Как известно, «если бы Бога не было, его надо было бы придумать». Если Земля и Человечество недоступны, выведены за скобки, все равно что не существуют более,– значит, их нужно заново создать. Вот он, выход! Вот цель, возвращающая все на круги своя и вновь дающая каждому из героев романа возможность жить, посвятив себя служению Человечеству. Тому, которое им надлежит создать. И Земле – новой Земле, рукотворной, на которую рано или поздно вступят их потомки.

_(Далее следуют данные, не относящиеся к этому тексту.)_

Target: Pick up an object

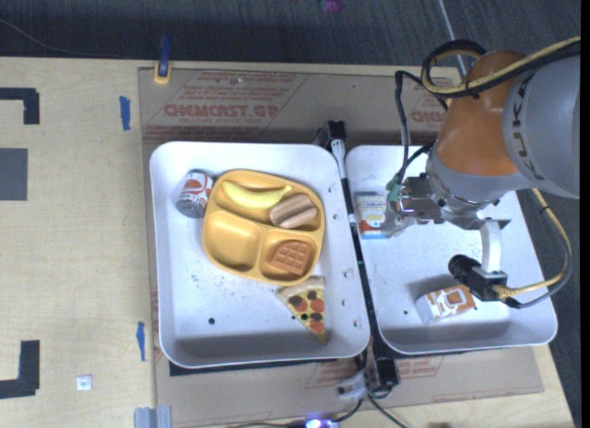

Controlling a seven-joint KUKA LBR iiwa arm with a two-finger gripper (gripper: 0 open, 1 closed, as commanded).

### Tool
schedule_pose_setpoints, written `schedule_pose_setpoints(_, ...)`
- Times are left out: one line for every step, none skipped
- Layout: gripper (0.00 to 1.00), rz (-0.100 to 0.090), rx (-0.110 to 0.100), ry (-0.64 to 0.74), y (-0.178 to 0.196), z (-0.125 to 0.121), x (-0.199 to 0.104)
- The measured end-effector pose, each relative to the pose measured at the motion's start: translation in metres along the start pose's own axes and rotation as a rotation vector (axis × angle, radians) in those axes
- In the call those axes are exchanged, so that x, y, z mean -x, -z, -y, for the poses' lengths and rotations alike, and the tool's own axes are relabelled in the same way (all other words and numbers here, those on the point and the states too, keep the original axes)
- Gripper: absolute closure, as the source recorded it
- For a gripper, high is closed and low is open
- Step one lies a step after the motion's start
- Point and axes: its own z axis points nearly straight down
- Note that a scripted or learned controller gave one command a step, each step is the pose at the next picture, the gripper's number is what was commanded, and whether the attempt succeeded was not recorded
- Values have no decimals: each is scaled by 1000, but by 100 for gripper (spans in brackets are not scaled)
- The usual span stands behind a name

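My gripper (398, 215) hangs low over the left part of the right bin (525, 325), under the grey and orange wrist. Right beside it, on its left, a small white and orange carton (371, 212) lies near the bin's left wall. The wrist hides where the gripper meets the carton. A second small white and orange box (446, 303) rests near the front of the same bin. In the left bin (184, 325) sit a yellow divided tray (230, 237) with a toy banana (251, 195), hot dog (294, 211) and waffle (292, 256), a can (194, 193) and a pizza slice (309, 306).
A black cable and bracket (477, 276) hang from the arm above the right bin's middle. A black rail (355, 260) divides the two bins. The bins rest on a brown cardboard sheet (240, 103) on the wooden bench.
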Motion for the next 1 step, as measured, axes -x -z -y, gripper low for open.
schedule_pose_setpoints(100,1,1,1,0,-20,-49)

Реально ли это? Бог весть. Но ведь не случайно «подготовленный к руководству в больших масштабах, Карский хорошо знал, что главное – это сформулировать лозунг, поставить цель, к которой людям хотелось бы стремиться. Насколько и в какие сроки эта цель достижима – другое дело».

Эта проходная на первый взгляд фраза представляется мне одной из ключевых в романе. Ибо сразу же оказывается, что это вовсе не схоластический мысленный эксперимент, представляющий интерес чисто академический. Эти слова возвращают нас из временных и галактических далей в сейчас и здесь.

Ведь написать такого администратора Карского мог только человек, хорошо знающий нашу историю, собственной судьбою прошедший изрядный ее кусок, прекрасно помнящий, например, обещание, что еще нынешнее поколение советских людей будет жить при коммунизме… И сумевший разглядеть за растущим отчуждением и равнодушием периода застоя наступившее вслед за крушением избыточных надежд и оптимизма оттепели целевое голодание. А ведь роман был издан в 1974 году – в самый расцвет стагнации!

Конечно, «Дверь с той стороны» не лишена была некоторых сюжетных натяжек и длиннот (особенно во второй половине романа), однако она стала заметной вехой не только на творческом пути Владимира Михайлова, но в нашей фантастике последних двух десятилетий. И вполне естествен интерес, с которым читатели ждали следующей книги писателя.